杨迷糊咧嘴一笑,“一半一半吧。舅舅你想啊,十三个人无一幸存,不像地下党的习性。他们在上海的半公开活动,一般是组织罢工,学潮,抗议以及散发传单,不奉行暗杀,以暴制暴这一套。看情形,倒像军统飓风队的作风,他们更嗜好暗杀。”
小川野已冷静下来,“二郎,你说的极有道理。还有一种可能,军统趁中共特使抵沪,嫁祸地下党,让他们背黑锅。”

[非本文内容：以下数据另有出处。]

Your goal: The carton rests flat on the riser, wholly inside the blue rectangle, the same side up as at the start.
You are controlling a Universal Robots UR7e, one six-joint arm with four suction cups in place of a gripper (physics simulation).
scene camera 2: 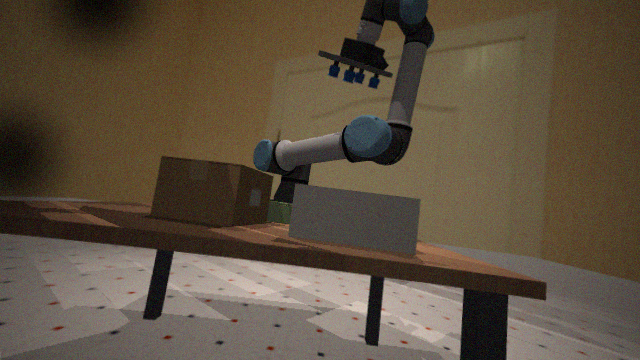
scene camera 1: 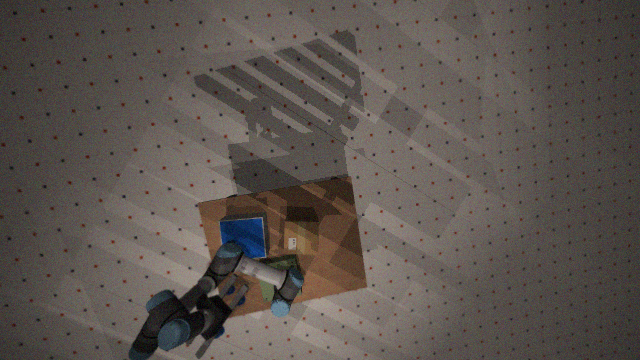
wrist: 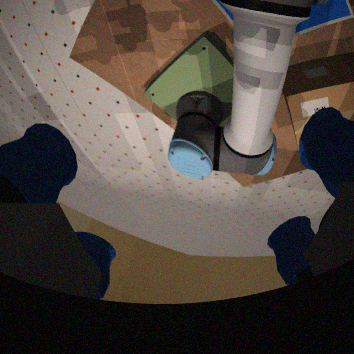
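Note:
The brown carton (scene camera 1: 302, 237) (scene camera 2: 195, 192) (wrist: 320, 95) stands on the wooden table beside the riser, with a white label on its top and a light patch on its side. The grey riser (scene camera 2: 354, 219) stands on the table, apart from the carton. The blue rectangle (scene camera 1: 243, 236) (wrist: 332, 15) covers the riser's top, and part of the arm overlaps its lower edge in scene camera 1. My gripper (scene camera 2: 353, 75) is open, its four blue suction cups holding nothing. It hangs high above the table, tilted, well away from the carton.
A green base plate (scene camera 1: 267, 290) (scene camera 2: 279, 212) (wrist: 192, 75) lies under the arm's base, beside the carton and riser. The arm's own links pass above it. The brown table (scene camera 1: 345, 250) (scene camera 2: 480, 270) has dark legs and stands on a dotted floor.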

杨迷糊阴阴一笑,“所以我只能说一半一半。我有一个蠢想法,只要没人抓到中共特使,谁敢肯定的讲,中共特使就在上海?要是我,我就将黑锅扣在军统头上,咬死说是军统干的,谁又能奈我何?这样做的好处是,上下左右更容易接受些,责任也会小很多。”
闻言,小川野明显心动,脸上却是一副十分为难的表情,“这个恐怕不大妥当……”
杨迷糊心中鄙夷,口中却道:“我现在就安排人手去调查,看看这十三个人究竟是谁杀的。我就不信,查不出来。”
他边说,边站起身,“舅舅,我觉得,目前地下党组织学潮、罢工、抗议的可能性并不大,只要将此事平息下来,即可度过难关。当前的关键是,最好不要再死人,度过这个风口浪尖再说。事不宜迟,我去调查幕后凶手。”

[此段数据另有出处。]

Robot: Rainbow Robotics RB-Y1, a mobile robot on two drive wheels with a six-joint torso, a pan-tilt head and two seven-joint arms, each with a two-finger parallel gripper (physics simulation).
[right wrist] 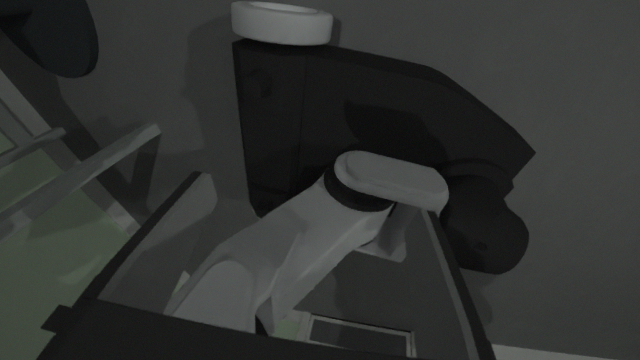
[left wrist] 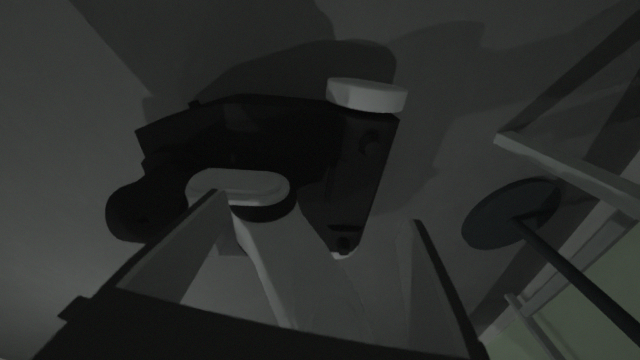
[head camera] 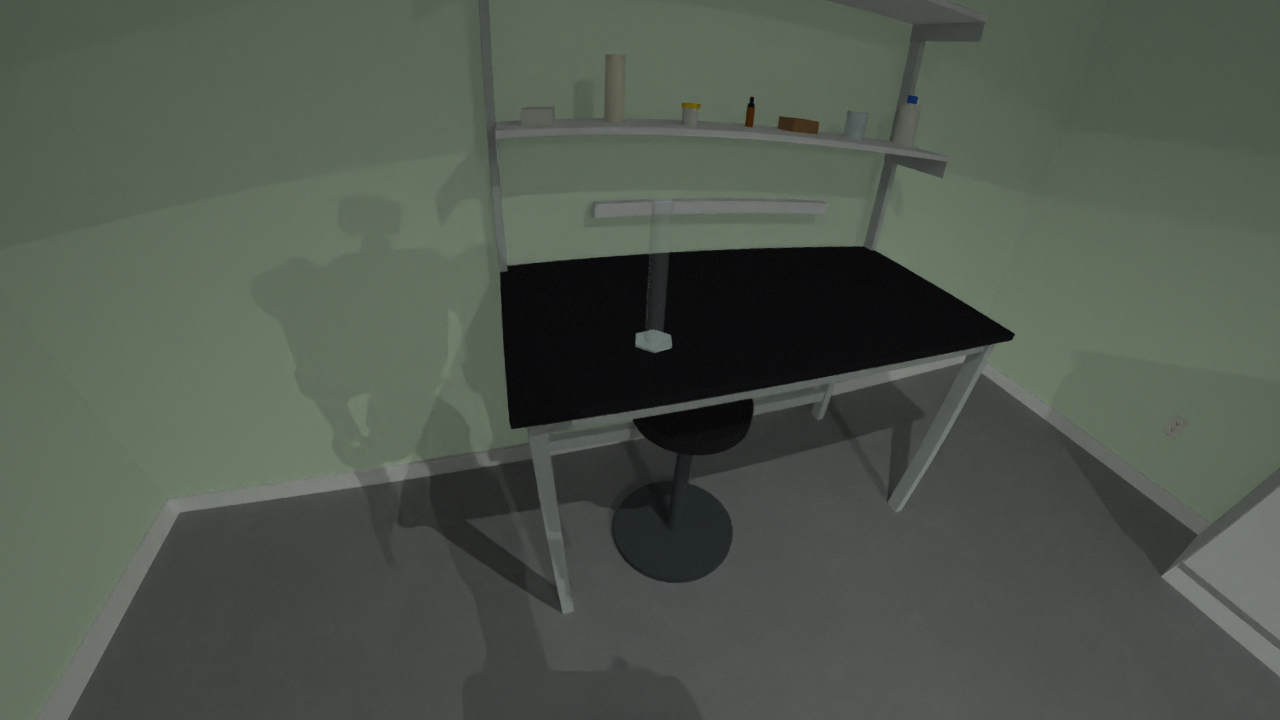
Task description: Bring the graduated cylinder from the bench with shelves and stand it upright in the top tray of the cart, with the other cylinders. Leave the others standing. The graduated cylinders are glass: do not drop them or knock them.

小川野罕见的把杨迷糊送到门口,拍拍他的肩膀,“二郎,舅甥同心,其利断金,辛苦你了。”
杨迷糊坚定的点点头,大步流星而去。回到办公室,他召来山田和纯子。
杨迷糊直接进入主题,“山田,十三个人的死因,宪兵队有什么眉目没有?”
山田点头,“十三个人的死因,各有不同。被枪杀的有六人,中毒致死的有三人,死于突发疾病的有两人,还有两人,因喝醉酒冻死在路边。”
杨迷糊眉头紧锁,“确定是谁干的?”
山田摇头,“目前无法确定。军统,中统,甚至仇杀都有可能。”
杨迷糊质问:“你为何不提地下党?”
山田道:“因为地下党除了铲除叛徒和救人,很少动手暗杀人,这不符合他们的行为习惯。”
杨迷糊点点头,“先查六个被枪杀之人的死因。是远距离还是近距离枪杀,是步枪子弹还是手枪指弹,请导弹专家拿出分析报告。山田,你现在就去。”

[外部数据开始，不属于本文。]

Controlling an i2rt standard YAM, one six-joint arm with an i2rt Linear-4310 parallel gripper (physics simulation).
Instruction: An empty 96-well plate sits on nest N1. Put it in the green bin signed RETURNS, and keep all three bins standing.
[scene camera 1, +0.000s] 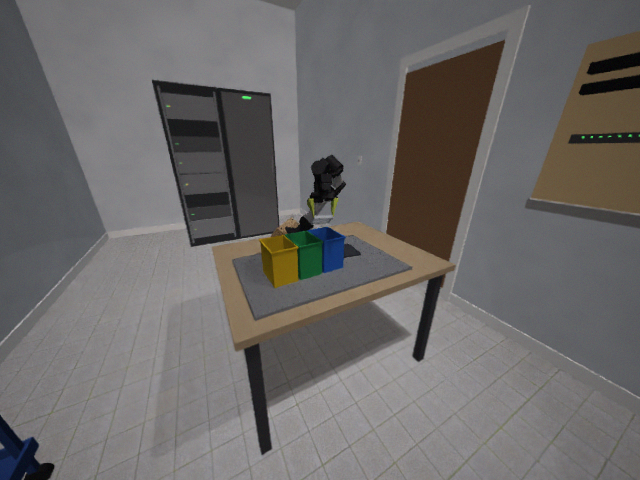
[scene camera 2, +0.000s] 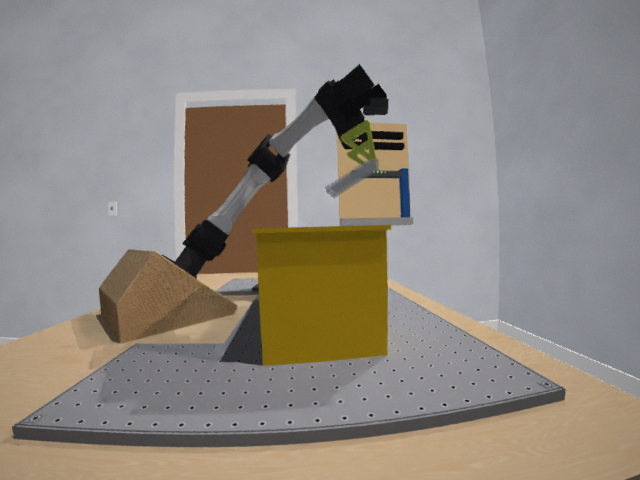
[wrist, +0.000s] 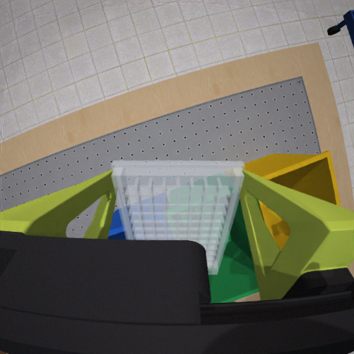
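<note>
The clear 96-well plate (scene camera 1: 323, 219) (scene camera 2: 352, 178) (wrist: 177, 200) is held tilted above the bins. My gripper (scene camera 1: 323, 209) (scene camera 2: 373, 162) (wrist: 177, 177) is shut on it, one lime finger at each side. The green bin (scene camera 1: 308, 256) (wrist: 235, 287) stands between the yellow bin (scene camera 1: 280, 264) (scene camera 2: 323, 297) (wrist: 305, 180) and the blue bin (scene camera 1: 333, 253) (wrist: 116, 223). All three are upright. In the wrist view the plate overlaps the green and blue bins, which show through it. The RETURNS sign cannot be read in these views.
The bins stand on a grey perforated board (scene camera 1: 258, 299) (scene camera 2: 222, 397) (wrist: 200, 130) on the wooden table (scene camera 1: 242, 330) (scene camera 2: 46, 372) (wrist: 100, 112). A dark flat nest (scene camera 1: 351, 251) lies behind the blue bin. A brown wedge block (scene camera 2: 155, 294) is by the arm's base.
</note>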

他侧过头,“纯子,你去调查这六个人的背景,是否有仇怨。还有,动用我们的线人,看看军统飓风队近期有何动作。明天早上,我要看到报告,你的明白?”
纯子站起身,却没走,口中支吾半晌,才道:“组长,中共特使到底在不在上海呀?”
杨迷糊仰起头,“为何这么问?”
纯子这次倒没有扭捏,“我是想说,中共特使在不在上海,与情报分析小组关系不大,我们没必要上赶着去沾惹麻烦……”
杨迷糊咧嘴一笑,“哦,明哲保身,我还是懂的,但仍感谢你的提醒。我们只查死因,明白了?”
纯子会心一笑,“山田刚刚说的对,八成是军统干的,我就按这个方向去查。”
这个纯子懂事!
杨迷糊点头,“先按你的思路办。但也不能只拘泥于军统,中统或地下党也有可能。”
纯子扭着大屁股走了。
杨迷糊回了宿舍,检查了一下房间,将仙人掌盆摆在窗台上。按道理,紫鸢今晚会来找他。
他躺在床上,左等右等,不见紫鸢来,不久便眯瞪过去。
等他次日一大早醒来,才发现一个小小的身影蜷缩在床的一角。
这小丫头片子改性子了,竟然没骚扰自己?
杨迷糊安安静静的洗漱完毕,正准备出门时,紫鸢醒了。
“什么时候来的?”
“半夜三更。”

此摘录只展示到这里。